» WORK TO BE COMPLETED
Without the pictures, write out all the lines below exactly as they appear.

» GIVEN INFORMATION
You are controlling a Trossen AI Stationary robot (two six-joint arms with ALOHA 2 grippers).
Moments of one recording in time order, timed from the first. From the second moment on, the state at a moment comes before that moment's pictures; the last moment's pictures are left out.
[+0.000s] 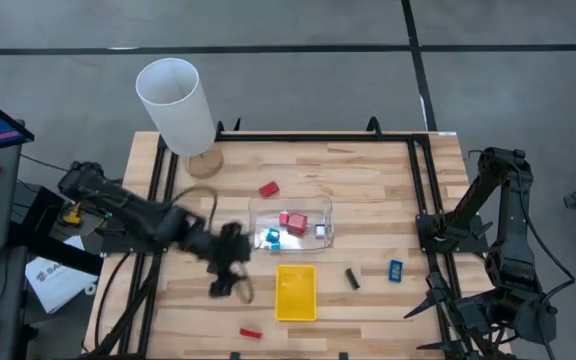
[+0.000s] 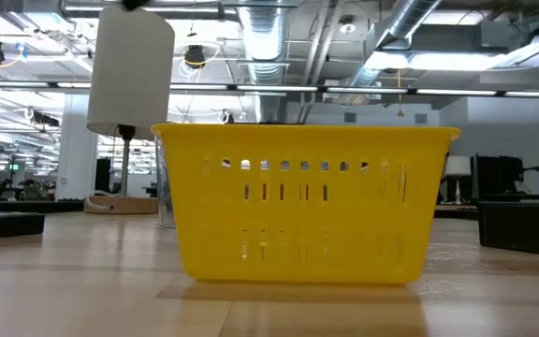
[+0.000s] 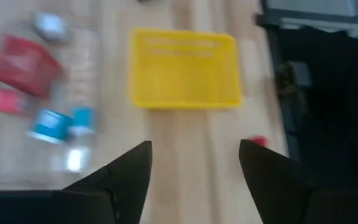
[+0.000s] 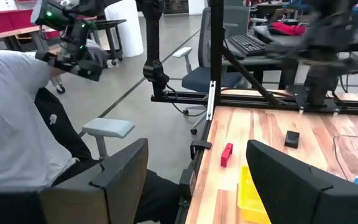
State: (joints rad) left arm -0.44 1.39 1.25 -0.77 -0.11 -0.41; right arm 1.35 1.23 1.07 -0.17 1.02 0.38
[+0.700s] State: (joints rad) left arm -0.82 1.58 1.05 -0.80 -0.25 -0.80; right arm 1.13 1.23 1.07 0.06 0.76 0.38
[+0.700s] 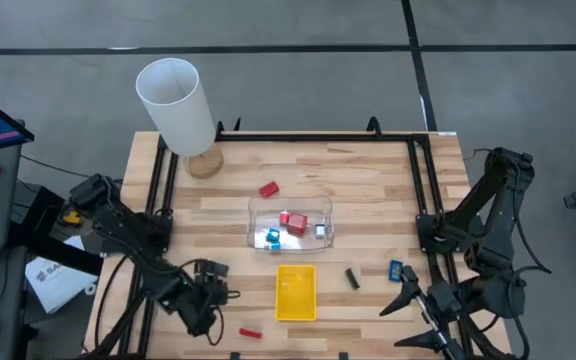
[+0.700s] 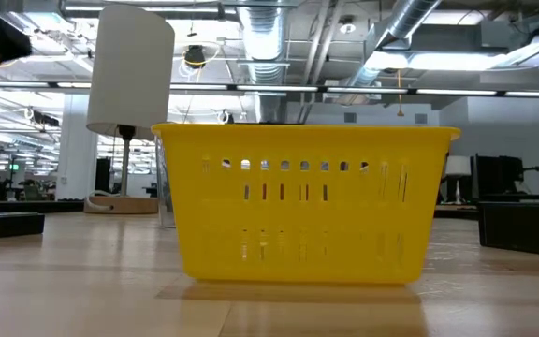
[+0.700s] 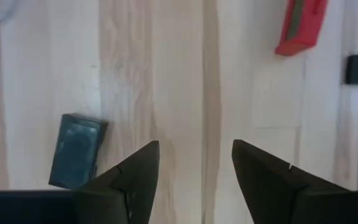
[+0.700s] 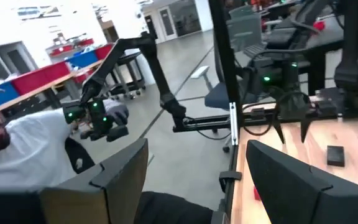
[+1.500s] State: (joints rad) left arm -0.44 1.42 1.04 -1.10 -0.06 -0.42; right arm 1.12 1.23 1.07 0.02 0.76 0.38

» COMPLETED TASK
You are controlling a Trossen AI Stationary robot (two six-joint arms with ALOHA 2 grippers).
Moments of one recording in time order, timed from the first. From the second moment on, the state at a moment comes before that moment's pictures; the last moment's pictures are left out.
[+0.000s] 
[+0.000s] 
[+0.000s] 
[+0.000s] 
State: (joints rad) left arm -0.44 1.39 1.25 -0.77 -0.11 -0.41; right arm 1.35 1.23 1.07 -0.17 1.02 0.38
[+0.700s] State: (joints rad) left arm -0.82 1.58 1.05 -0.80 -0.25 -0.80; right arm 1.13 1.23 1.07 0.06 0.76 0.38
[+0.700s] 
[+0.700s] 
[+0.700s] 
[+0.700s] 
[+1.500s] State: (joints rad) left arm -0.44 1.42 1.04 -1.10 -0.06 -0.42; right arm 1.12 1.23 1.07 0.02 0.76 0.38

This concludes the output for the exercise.